There was a quiet but persistent narrative running through the final years of Lewis Hamilton’s time at Mercedes: that the team had plateaued partly because of him. Not stated outright, never in a press release, but detectable in the framing - that his win count had dried up, that his relationship with the car had become complicated, that perhaps a reset with George Russell as the clear lead driver would unlock something.
We are now well into that reset. It has not unlocked anything.
Mercedes has spent 2025 and the opening rounds of 2026 still chasing a car that genuinely works across an entire season. Russell has driven well enough that his ability is beyond question, and Andrea Kimi Antonelli has shown flashes of real promise, but the W-series cars have remained difficult and inconsistent in the way that W14 was - peaky, sensitive to track conditions, never quite the package that the simulator suggested it should be.
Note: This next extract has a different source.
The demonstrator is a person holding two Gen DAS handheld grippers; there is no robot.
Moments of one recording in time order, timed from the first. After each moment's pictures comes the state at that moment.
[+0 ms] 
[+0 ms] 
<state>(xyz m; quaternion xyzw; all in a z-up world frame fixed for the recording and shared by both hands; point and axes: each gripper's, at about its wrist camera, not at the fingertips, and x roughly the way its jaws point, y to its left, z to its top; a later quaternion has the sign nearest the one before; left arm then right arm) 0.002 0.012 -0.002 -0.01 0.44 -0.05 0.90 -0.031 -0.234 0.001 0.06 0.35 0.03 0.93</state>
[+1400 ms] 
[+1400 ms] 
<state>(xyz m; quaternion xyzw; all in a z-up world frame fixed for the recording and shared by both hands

Hamilton, meanwhile, finished on the podium in his debut Ferrari season multiple times and has adapted to the SF-25 quicker than most observers predicted given his age and the scale of the switch. Ferrari’s car is not perfect either, but Hamilton has been competitive. Whatever rust people expected to see has not materialised in any meaningful way.

The real problem was always the floor concept
Mercedes’ struggles trace back to design philosophy decisions made years ago - specifically the zero-pod concept that Red Bull and others eventually rendered obsolete, and the subsequent difficulty the team has had finding a stable aerodynamic baseline under the current ground-effect regulations. Those are engineering problems, not driver problems. But when a seven-time world champion is sitting in your car and not winning, it is easier to let the association blur.
Nobody at Mercedes has publicly revisited the Hamilton departure and said it was a mistake. That would be an extraordinary admission. But the evidence accumulating across 2025 and into this season makes the original framing look increasingly thin.
The car was slow. It still is. Hamilton was not the variable that explained it.
He’s winning more regularly at Ferrari than Mercedes would probably like to watch, and every result he adds to that tally makes the internal logic of his exit harder to reconstruct.